Guarani Crossroads
22 Oct, 2014 | Valeria Wilde
Culture and Social issues
Photo : Valeria Wilde
Elidet Ruth Mercado is a young woman with a lot to say. She loves to talk and explain her opinion, and from the look on her face and the tone of her voice you understand her desire to be heard and the seriousness of every single word. Elidet, whose friends call her Charito, is a 27 year old Community Director and President of a group of young people in the Guaraní community of Guirapayete.
Being a single mother to two young children in the conservative community of Guirapayete, an Indigenous Guaraní community 220 km from Santa Cruz with around 40 families, has been a challenge for her. When Charito remembers the hardship of having to come to terms with her reality she cannot help but let a few tears roll down her face and her voice shakes slightly as she continues her story:
“As a mother, I would not want the same for my daughters, I want things to be different, I want the chance to work and to be able to help my daughters so that they can be better than me. That they could have a profession and could be somebody in their lives.

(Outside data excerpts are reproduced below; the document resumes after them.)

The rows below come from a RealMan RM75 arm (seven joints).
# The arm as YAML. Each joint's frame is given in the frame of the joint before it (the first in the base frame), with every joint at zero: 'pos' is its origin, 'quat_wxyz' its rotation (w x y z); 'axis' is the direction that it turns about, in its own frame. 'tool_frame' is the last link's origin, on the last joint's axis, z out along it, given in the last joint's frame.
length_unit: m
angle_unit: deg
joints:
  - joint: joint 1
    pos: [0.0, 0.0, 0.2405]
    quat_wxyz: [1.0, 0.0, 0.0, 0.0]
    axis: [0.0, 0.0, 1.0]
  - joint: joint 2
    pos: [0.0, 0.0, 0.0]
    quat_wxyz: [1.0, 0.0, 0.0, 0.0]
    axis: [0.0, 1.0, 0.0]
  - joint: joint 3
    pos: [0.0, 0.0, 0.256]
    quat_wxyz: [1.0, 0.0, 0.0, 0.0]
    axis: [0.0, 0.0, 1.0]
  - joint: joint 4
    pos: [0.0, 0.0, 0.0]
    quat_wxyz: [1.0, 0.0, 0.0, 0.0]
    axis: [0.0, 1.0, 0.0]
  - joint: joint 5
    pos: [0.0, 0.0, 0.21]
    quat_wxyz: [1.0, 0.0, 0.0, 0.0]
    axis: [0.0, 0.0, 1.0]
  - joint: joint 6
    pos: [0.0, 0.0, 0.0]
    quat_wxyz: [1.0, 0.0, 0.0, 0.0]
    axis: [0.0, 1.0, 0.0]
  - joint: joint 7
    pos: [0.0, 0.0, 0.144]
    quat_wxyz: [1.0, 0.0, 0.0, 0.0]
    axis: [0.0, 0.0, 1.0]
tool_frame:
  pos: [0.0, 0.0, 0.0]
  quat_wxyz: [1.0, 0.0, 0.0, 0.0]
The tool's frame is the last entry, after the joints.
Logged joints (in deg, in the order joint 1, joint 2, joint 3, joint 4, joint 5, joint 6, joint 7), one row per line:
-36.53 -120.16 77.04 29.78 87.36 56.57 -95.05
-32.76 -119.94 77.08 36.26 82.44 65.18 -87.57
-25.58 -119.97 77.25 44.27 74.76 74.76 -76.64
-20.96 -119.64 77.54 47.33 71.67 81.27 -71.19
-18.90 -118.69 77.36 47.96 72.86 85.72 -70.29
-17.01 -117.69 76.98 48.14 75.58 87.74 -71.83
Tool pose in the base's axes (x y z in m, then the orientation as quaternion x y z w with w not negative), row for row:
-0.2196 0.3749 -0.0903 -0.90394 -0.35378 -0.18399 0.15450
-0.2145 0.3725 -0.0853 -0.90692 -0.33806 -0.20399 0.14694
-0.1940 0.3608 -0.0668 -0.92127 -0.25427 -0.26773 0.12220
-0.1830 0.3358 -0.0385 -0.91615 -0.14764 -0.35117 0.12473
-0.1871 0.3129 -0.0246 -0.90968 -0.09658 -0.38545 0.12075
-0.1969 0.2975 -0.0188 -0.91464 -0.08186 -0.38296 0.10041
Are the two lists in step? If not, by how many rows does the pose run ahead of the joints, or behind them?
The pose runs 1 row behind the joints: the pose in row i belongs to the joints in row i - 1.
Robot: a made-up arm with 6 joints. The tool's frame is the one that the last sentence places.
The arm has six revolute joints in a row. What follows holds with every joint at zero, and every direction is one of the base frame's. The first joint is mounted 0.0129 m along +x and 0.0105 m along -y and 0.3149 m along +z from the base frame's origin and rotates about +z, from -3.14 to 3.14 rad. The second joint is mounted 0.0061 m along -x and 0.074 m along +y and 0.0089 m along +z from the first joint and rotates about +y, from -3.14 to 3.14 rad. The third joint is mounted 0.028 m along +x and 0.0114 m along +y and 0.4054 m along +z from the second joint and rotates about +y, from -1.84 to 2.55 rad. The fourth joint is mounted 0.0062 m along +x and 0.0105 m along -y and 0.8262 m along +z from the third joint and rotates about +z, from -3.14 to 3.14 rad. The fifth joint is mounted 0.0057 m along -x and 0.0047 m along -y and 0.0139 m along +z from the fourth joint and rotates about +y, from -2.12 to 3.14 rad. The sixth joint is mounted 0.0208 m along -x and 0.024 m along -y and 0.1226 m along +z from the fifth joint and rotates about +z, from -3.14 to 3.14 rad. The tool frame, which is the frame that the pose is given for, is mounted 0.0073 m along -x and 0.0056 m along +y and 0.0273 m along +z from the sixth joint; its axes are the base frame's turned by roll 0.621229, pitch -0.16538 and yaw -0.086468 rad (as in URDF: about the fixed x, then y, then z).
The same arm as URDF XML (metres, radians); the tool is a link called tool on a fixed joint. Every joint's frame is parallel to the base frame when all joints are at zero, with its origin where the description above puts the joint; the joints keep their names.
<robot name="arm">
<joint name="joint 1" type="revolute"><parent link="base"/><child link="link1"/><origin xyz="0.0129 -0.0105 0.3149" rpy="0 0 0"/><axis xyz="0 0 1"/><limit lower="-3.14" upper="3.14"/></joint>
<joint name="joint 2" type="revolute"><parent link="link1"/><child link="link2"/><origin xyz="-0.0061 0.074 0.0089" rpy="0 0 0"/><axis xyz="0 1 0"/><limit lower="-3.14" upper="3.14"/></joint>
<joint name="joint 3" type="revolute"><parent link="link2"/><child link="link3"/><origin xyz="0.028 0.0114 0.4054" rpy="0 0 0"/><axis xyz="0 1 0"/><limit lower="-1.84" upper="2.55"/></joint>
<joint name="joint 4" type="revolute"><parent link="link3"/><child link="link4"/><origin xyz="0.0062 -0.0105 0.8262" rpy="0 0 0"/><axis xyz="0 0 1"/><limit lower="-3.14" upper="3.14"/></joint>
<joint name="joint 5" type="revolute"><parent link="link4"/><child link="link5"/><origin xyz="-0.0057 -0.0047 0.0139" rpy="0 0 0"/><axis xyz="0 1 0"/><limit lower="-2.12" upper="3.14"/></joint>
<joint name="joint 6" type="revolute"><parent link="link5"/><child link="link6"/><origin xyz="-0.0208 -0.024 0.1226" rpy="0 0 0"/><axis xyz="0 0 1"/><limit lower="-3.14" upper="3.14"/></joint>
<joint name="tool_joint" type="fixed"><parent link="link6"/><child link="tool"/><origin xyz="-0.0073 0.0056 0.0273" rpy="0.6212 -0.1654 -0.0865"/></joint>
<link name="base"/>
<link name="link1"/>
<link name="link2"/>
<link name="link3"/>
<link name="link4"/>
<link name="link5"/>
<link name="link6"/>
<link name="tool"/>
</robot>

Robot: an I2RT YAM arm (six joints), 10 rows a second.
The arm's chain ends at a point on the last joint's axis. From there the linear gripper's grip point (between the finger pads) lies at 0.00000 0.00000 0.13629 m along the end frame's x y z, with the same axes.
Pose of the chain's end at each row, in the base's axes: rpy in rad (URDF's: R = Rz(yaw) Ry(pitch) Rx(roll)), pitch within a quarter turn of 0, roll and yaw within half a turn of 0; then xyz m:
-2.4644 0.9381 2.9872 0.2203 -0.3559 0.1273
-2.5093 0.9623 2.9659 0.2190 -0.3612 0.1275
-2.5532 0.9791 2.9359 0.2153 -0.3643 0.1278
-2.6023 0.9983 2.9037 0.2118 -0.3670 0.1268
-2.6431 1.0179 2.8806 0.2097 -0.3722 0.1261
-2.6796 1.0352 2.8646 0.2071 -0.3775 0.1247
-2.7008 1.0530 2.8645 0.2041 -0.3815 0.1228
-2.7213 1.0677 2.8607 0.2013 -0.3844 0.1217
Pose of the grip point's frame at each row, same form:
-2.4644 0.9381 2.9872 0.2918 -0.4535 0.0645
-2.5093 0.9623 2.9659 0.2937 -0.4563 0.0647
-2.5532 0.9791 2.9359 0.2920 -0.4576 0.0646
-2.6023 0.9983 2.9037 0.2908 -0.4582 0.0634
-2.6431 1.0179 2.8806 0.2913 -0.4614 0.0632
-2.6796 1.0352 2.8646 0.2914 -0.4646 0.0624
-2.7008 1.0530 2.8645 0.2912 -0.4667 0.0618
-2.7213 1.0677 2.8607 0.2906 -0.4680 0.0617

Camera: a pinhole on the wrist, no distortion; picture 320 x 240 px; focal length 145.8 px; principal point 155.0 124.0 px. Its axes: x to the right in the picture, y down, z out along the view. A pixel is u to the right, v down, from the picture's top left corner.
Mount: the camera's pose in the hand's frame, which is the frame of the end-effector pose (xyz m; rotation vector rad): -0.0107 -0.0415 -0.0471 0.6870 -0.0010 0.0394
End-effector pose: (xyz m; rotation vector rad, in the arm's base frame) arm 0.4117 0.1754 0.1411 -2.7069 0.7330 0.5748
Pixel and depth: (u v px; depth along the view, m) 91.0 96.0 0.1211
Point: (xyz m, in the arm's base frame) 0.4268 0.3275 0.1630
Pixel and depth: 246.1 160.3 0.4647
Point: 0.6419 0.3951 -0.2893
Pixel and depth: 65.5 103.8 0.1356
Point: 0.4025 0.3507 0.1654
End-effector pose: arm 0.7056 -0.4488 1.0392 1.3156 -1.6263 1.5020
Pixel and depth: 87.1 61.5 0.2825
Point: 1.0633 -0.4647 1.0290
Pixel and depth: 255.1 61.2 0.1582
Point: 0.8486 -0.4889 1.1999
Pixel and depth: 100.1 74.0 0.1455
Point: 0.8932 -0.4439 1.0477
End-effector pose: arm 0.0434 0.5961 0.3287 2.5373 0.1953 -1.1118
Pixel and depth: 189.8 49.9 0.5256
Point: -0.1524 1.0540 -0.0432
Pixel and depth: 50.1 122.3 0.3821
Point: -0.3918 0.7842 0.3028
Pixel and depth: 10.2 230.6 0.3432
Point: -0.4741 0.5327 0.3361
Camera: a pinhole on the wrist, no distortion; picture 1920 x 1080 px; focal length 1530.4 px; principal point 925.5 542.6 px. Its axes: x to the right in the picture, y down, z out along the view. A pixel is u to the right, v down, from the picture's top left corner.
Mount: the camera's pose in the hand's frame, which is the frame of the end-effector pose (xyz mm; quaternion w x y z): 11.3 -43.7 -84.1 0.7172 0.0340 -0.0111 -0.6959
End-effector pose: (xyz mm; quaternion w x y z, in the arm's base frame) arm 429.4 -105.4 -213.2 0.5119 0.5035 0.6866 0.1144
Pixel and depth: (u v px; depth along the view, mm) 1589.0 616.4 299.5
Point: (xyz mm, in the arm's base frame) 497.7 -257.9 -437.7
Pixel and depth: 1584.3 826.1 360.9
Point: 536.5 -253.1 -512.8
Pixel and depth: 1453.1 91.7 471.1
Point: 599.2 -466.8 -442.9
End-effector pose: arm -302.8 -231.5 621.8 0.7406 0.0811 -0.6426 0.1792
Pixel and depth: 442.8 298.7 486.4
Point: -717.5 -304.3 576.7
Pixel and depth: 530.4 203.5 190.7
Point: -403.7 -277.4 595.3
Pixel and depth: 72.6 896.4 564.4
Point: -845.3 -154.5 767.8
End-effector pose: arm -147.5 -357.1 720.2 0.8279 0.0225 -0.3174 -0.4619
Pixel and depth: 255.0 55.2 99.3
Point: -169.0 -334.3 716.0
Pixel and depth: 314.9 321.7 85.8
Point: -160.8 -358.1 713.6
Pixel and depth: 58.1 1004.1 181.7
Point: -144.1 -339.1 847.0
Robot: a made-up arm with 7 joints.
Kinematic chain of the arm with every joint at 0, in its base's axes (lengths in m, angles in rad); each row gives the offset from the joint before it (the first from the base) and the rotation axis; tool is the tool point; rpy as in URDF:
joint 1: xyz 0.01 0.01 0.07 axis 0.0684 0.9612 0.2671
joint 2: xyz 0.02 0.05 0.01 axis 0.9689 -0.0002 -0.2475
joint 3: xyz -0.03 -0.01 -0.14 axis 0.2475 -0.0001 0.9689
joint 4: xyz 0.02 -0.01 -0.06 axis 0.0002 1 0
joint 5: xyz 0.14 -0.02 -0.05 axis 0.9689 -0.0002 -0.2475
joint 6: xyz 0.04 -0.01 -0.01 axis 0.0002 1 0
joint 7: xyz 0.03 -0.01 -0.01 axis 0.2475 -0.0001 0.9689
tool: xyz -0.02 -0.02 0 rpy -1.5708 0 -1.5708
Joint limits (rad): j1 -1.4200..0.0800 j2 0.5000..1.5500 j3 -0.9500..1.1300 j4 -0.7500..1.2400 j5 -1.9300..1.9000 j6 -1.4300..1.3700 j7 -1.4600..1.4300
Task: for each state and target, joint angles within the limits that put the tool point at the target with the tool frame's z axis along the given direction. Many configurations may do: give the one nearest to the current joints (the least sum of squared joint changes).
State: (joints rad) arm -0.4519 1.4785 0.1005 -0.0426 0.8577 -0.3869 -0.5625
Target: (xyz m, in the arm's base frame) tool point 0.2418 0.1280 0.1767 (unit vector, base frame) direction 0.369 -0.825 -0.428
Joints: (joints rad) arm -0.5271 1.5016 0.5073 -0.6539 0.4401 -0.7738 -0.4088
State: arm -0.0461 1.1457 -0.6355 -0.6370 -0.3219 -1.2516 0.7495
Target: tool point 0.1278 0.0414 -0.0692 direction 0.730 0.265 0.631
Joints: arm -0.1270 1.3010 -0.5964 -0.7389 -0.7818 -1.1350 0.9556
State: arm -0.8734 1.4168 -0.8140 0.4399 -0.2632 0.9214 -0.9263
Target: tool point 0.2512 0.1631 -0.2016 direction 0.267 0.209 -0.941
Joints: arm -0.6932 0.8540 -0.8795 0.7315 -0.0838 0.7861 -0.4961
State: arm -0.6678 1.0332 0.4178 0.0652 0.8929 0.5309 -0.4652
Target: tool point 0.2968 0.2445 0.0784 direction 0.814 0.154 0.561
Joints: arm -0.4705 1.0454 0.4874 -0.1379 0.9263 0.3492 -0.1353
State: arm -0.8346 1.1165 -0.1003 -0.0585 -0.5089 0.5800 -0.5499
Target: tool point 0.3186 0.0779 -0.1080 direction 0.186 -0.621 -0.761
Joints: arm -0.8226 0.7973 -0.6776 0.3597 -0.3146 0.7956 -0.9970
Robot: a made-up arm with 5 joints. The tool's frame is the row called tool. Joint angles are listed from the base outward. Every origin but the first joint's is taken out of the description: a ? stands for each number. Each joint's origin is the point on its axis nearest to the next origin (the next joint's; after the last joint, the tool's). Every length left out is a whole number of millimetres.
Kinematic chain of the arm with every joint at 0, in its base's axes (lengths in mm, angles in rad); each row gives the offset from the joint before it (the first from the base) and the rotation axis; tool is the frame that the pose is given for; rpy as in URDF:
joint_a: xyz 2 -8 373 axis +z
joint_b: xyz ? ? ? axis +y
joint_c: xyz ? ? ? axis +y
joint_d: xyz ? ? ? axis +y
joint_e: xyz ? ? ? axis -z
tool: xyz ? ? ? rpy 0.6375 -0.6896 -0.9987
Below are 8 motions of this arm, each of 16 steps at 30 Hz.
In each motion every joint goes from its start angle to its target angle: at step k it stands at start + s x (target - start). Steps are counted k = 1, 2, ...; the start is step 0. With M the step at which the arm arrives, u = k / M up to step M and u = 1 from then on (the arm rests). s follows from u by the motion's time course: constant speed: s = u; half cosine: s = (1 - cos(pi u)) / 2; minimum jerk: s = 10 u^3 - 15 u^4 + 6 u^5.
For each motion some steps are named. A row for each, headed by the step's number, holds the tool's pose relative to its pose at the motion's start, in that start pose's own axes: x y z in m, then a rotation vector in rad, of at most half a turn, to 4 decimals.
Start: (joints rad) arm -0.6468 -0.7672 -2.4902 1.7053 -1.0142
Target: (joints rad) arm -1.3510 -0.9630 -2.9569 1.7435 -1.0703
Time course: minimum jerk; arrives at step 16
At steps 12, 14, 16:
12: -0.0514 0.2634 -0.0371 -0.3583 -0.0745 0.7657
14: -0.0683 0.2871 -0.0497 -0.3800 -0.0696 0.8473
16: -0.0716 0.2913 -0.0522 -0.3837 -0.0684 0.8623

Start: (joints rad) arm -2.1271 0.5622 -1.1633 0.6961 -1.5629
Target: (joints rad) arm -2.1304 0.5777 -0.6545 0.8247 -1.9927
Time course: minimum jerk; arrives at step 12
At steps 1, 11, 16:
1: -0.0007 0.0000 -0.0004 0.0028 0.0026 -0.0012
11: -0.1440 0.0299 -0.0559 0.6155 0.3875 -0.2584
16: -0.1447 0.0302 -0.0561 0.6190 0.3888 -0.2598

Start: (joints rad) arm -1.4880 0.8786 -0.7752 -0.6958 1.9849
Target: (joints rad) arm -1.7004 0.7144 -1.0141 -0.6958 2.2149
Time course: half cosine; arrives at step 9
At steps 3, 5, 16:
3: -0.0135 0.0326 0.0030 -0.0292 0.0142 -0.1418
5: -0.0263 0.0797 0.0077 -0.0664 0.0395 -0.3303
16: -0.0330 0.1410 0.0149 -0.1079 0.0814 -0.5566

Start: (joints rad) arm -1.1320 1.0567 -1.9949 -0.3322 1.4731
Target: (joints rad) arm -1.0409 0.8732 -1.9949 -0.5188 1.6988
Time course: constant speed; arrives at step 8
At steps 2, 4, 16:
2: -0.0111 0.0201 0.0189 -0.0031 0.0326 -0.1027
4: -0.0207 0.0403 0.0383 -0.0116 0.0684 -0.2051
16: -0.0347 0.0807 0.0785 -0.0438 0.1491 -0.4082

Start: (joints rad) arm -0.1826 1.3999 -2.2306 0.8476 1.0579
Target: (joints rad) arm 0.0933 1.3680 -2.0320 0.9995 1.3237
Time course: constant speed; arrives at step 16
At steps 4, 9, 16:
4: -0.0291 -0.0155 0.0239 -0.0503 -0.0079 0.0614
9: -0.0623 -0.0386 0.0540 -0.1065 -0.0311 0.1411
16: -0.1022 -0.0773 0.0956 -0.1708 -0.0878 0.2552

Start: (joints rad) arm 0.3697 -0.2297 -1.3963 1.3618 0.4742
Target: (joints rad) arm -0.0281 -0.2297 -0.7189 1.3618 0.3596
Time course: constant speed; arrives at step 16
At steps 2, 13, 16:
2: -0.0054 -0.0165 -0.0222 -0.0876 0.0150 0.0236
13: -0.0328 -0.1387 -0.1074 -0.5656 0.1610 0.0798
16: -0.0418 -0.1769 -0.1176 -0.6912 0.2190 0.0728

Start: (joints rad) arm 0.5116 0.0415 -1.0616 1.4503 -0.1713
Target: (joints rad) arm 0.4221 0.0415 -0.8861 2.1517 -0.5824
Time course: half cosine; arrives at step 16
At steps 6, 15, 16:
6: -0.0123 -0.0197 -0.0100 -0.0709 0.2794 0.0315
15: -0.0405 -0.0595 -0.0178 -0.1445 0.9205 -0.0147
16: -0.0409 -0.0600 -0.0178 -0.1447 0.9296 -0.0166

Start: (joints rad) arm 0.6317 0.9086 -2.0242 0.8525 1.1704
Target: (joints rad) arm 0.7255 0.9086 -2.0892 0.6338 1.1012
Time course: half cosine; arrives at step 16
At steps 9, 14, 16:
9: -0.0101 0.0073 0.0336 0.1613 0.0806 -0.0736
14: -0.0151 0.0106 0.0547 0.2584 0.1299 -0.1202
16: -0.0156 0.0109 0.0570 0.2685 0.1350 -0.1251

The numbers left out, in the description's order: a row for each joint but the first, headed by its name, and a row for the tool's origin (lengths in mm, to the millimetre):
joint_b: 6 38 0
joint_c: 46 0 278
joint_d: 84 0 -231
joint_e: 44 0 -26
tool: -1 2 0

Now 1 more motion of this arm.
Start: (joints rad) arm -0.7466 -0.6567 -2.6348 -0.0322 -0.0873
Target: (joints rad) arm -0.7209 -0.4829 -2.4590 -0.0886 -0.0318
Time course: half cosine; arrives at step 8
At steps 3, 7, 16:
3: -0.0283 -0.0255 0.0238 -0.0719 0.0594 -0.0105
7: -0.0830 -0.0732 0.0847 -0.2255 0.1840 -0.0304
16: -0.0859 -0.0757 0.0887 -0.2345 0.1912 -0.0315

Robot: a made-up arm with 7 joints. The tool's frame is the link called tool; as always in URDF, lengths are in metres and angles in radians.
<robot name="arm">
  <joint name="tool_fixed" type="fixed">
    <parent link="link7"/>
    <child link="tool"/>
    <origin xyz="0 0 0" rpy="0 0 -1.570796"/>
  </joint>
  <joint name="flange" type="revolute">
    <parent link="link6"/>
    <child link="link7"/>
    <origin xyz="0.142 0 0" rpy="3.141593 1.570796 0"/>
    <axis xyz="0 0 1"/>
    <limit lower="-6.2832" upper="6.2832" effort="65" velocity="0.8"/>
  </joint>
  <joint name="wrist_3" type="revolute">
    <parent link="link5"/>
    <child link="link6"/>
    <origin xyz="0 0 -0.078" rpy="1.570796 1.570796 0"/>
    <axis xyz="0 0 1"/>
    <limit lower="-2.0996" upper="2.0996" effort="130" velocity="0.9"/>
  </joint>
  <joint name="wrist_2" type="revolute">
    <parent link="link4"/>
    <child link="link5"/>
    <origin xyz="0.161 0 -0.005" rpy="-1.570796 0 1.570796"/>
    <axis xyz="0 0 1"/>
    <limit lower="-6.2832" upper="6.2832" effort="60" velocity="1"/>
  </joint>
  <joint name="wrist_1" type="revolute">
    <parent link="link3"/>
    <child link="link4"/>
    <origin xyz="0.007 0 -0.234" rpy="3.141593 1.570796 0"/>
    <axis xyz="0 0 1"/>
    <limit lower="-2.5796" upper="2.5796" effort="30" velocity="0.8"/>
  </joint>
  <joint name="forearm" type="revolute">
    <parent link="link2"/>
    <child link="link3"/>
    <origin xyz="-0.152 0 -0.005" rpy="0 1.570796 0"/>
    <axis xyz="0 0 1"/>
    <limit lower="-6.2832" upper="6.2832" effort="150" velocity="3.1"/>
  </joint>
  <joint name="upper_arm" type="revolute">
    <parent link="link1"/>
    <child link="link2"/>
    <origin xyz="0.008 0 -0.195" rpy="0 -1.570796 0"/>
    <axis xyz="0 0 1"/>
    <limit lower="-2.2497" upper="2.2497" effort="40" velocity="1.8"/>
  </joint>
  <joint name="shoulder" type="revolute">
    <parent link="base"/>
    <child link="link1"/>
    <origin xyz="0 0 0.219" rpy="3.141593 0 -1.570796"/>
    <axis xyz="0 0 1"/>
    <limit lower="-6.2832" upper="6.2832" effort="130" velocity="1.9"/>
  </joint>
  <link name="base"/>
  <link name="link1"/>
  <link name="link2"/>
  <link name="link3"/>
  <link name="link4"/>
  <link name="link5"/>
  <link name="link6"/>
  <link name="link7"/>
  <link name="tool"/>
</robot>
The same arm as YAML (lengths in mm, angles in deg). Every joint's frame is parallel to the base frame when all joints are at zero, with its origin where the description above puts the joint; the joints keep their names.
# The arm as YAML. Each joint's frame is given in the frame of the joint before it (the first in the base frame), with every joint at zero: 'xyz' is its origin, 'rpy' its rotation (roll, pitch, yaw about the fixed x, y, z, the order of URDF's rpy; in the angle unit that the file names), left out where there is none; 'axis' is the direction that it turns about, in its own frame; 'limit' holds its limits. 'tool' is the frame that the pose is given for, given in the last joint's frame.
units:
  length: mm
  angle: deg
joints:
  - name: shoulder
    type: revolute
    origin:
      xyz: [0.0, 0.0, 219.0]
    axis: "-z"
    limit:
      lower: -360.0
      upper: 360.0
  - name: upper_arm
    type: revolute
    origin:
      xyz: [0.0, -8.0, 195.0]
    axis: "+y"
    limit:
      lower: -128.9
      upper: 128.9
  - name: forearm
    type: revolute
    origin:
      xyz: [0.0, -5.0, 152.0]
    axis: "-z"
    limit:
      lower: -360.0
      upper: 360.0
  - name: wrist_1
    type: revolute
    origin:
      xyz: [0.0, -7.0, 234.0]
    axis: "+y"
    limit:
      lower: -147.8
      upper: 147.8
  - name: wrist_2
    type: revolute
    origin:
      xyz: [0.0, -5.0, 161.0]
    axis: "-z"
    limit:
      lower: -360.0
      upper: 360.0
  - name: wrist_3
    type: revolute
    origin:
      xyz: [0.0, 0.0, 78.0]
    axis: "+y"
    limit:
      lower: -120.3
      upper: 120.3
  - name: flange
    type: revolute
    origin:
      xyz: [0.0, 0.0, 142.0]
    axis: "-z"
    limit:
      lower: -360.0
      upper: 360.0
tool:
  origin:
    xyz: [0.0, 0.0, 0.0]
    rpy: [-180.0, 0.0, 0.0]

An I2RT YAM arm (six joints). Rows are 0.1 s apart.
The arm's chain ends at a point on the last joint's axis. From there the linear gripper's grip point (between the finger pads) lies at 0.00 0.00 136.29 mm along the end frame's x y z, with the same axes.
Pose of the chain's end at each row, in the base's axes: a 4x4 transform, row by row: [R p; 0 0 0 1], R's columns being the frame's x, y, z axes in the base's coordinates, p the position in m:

I would like my children to go out and to know about new things.”
Like many young Guaraní, Charito wants more opportunities for herself and her children, but is looking toward an uncertain future for her people and their culture, as she sees many of her peers drawn toward cities where they face discrimination.
Guaraní people arrived in the Bolivian Chaco from Paraguay before the Spanish conquest. They first fought against the Incas and after that came the colonization with all its implications.
Amongst a Guaraní woman’s greatest challenges in facing the modern world, Charito mentions the discrimination she feels on leaving her community. Discrimination for dressing or speaking differently or for not having a similar level of education to those who live in the city. “They make us feel smaller or inferior for being Guaranis. We do not speak Spanish well but neither do we speak Guaraní. They discriminate against us because we lack resources but above all, because of our lack of education.”
Many people take education for granted, but Charito does not. She wants to study Social Communication and her greatest dream is to have a video camera in order to capture the customs and traditions of the Guaraní people, so that the number of people who know about their dances, foods, dress and crafts gradually increases.
Charito says that the current generation of young people in her community lack a feeling of identity. They are caught between two worlds, since they do not completely fit in when they migrate to cities, but at the same time their own traditions are disappearing. Older women still dress in a tipoy, a long white tunic made of rough cotton with bands around their heads, painted cheeks and collars, in the traditional style. They speak perfect Guaraní and can weave and participate in other activities specific to place. However, the young women have started to copy different customs in their attempt to fit in with Bolivian life outside the community. They have abandoned traditional dress and whilst the vast majority understand Guaraní, they don’t speak it. This means many adults are regretfully seeing their language diminish. It seems the next generation will determine if Guaraní continues to be spoken in communities.
Living in Guirapayete is far from simple. Using a mobile phone or the internet appears futuristic. Just a year and a half ago they received basic services like water and electricity, but the worst of all this is the absence of projects and policies that would allow community members to keep their families united within the community instead of migrating to cities - quality education and access to healthy forms of entertainment. Customs are disappearing and in many cases it seems children living today in Guirapayete or one of the other 320 Guaraní communities in the Bolivian Chaco are destined to search for better chances and abandon their communities.
The effect this migration of the young has on communities is defined by the Director of the Social Sciences Faculty at the UMSA, René Pereira, as social or demographic aging. It leads to a large absence of youth in rural areas, leaving communities partially deserted and us wondering what the future holds for them.
For Charito, there is an internal struggle between being proud of her origins and her community, and wanting to offer her daughters the possibility of education and professional jobs. Her vision means giving them what they need to establish themselves as people and spend their lives doing what makes them happy - even if it means leaving her community.